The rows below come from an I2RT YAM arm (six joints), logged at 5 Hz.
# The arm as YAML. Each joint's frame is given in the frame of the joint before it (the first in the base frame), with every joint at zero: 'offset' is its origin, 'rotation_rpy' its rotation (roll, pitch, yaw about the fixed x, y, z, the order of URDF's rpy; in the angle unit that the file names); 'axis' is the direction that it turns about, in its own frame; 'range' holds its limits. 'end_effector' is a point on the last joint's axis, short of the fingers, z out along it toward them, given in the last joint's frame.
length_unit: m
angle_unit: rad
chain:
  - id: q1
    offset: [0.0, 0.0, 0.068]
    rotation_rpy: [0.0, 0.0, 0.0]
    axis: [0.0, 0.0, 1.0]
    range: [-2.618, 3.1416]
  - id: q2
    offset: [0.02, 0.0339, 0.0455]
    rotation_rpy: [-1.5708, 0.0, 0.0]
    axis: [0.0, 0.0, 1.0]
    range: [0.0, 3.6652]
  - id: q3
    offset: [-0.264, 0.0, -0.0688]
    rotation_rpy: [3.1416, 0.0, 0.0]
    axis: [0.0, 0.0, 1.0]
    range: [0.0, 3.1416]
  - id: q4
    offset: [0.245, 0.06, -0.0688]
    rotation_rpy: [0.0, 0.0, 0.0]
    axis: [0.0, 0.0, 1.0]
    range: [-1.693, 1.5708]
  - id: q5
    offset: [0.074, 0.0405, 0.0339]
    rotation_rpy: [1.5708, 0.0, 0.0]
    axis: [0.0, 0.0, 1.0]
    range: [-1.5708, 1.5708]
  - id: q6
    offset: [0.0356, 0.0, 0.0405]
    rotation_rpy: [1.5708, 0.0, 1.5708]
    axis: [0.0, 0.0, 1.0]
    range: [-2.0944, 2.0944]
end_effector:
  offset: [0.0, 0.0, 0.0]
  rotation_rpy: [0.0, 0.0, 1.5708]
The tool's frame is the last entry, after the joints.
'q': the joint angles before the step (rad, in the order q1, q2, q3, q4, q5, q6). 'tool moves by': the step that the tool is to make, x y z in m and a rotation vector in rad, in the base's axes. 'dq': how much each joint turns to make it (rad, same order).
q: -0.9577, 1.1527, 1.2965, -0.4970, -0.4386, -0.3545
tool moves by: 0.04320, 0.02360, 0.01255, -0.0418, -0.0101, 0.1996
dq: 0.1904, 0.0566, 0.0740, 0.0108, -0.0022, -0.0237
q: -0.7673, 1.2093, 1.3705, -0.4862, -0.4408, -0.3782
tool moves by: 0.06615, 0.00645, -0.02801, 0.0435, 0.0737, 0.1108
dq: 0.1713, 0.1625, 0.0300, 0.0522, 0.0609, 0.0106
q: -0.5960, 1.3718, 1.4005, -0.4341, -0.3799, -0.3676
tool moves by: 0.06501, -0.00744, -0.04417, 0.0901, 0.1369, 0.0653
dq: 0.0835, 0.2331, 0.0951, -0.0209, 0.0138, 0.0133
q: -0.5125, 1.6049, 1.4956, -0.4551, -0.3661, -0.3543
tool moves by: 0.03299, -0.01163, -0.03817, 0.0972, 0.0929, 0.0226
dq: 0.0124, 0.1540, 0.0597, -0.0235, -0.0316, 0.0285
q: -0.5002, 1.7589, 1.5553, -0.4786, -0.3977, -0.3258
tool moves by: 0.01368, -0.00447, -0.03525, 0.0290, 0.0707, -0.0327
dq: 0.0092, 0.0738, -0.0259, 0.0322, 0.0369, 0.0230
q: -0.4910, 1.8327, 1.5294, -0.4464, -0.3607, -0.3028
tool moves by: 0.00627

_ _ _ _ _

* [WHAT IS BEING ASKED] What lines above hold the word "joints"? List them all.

* [SOLUTION TO THIS PROBLEM]
The rows below come from an I2RT YAM arm (six joints), logged at 5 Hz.
The tool's frame is the last entry, after the joints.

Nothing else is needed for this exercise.